--- PROVIDED DATA Enclosed Below ---

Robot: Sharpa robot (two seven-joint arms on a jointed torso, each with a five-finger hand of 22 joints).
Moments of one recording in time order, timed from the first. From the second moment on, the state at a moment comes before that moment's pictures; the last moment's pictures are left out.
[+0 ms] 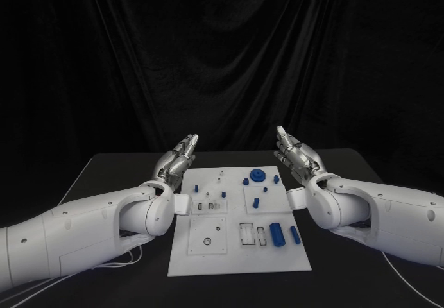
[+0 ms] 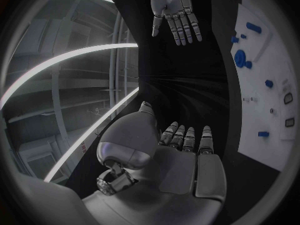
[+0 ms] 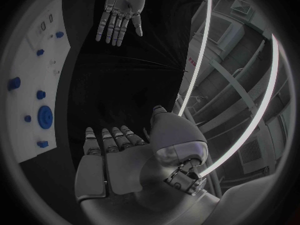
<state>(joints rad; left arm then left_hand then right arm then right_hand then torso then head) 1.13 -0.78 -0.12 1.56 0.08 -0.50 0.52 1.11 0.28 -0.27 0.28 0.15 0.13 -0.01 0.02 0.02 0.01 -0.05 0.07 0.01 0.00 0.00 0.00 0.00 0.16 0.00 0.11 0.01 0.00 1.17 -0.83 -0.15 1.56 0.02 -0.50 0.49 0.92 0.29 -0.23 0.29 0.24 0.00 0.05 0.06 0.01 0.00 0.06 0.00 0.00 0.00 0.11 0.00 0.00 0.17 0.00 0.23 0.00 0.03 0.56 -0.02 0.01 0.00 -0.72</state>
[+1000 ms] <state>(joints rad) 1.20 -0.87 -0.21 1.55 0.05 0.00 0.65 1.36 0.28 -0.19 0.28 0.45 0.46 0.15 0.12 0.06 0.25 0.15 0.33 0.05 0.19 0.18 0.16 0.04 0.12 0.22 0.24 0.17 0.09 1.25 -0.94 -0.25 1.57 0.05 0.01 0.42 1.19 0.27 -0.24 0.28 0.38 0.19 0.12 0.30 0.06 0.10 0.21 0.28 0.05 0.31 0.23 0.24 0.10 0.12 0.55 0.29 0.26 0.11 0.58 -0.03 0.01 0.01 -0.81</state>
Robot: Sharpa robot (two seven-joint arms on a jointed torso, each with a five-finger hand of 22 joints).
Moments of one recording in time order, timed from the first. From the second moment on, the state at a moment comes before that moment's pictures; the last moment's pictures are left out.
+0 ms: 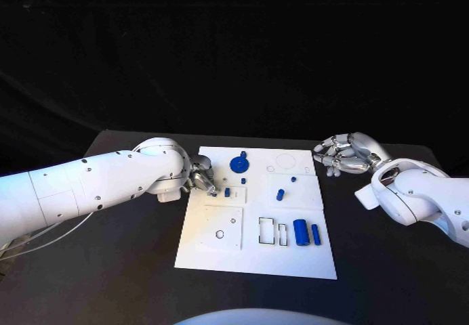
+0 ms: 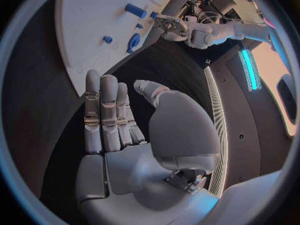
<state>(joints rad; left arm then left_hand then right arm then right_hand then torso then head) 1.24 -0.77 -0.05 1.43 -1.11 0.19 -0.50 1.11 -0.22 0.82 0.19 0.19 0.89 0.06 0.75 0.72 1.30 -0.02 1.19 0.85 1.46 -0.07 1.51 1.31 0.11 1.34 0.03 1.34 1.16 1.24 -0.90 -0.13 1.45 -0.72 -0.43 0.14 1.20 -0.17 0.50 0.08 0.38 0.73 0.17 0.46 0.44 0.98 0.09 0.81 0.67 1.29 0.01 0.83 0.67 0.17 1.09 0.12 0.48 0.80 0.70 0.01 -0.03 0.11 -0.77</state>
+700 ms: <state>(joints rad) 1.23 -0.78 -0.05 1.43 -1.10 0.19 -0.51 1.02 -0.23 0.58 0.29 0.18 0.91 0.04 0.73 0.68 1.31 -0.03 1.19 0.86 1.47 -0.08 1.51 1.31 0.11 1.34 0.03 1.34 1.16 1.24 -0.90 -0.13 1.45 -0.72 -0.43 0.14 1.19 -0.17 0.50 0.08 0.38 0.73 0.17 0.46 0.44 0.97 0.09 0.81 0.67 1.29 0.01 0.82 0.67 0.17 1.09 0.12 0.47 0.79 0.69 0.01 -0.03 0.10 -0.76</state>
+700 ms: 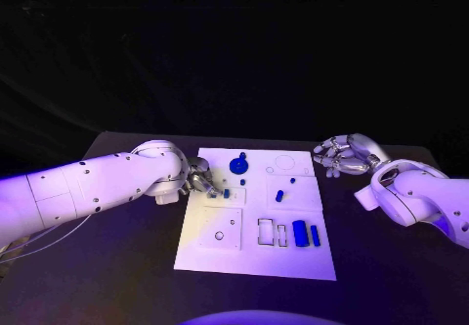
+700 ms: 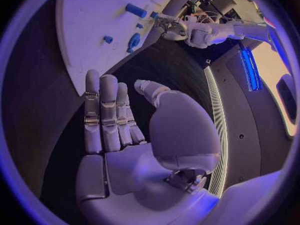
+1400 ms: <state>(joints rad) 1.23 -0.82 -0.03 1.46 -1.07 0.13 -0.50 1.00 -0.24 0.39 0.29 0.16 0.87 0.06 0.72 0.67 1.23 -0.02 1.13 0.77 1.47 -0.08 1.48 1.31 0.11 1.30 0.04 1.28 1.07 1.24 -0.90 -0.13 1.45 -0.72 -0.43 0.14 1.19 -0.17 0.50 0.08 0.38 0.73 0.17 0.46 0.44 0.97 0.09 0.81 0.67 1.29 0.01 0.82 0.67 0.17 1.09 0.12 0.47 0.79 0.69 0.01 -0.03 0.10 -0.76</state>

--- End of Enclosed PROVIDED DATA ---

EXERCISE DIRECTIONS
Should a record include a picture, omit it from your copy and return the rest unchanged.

ANSWER TO THIS TASK
Robot: Sharpa robot (two seven-joint arms on a jointed torso, each with a five-finger hand of 22 joints).
Moments of one recording in time order, timed from the first. From the second moment on, the state at a moment comes before that moment's pictures; the last moment's pictures are left out.
[+0 ms] 
[+0 ms] 
[+0 ms] 
<state>(joints rad; left arm then left_hand then right arm then right_hand then torso then head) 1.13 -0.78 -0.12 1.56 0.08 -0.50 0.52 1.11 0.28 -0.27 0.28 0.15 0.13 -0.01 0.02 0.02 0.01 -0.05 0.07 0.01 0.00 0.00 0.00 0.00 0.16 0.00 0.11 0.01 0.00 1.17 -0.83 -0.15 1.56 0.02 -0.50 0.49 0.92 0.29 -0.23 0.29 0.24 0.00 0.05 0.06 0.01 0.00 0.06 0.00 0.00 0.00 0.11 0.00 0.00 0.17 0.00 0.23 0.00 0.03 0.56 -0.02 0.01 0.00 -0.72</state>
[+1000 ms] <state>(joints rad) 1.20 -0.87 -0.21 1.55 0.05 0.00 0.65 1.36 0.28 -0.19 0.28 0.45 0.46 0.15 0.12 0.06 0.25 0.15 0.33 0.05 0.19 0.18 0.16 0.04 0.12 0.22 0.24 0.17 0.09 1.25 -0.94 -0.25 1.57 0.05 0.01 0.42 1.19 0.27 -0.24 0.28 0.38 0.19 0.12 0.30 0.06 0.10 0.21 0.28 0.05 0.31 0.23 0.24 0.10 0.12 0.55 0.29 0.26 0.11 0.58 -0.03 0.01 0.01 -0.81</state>
Robot: Sharpa robot (two seven-joint arms on a jointed torso, each with a five-finger hand of 22 joints).
Moments of one recording in time order, timed from the first. From the second moment on, the state at a moment comes before that moment's pictures; the last moment's pictures are left out.
+0 ms: 
+0 ms: 
<state>(joints rad; left arm then left_hand then right arm then right_hand then torso then head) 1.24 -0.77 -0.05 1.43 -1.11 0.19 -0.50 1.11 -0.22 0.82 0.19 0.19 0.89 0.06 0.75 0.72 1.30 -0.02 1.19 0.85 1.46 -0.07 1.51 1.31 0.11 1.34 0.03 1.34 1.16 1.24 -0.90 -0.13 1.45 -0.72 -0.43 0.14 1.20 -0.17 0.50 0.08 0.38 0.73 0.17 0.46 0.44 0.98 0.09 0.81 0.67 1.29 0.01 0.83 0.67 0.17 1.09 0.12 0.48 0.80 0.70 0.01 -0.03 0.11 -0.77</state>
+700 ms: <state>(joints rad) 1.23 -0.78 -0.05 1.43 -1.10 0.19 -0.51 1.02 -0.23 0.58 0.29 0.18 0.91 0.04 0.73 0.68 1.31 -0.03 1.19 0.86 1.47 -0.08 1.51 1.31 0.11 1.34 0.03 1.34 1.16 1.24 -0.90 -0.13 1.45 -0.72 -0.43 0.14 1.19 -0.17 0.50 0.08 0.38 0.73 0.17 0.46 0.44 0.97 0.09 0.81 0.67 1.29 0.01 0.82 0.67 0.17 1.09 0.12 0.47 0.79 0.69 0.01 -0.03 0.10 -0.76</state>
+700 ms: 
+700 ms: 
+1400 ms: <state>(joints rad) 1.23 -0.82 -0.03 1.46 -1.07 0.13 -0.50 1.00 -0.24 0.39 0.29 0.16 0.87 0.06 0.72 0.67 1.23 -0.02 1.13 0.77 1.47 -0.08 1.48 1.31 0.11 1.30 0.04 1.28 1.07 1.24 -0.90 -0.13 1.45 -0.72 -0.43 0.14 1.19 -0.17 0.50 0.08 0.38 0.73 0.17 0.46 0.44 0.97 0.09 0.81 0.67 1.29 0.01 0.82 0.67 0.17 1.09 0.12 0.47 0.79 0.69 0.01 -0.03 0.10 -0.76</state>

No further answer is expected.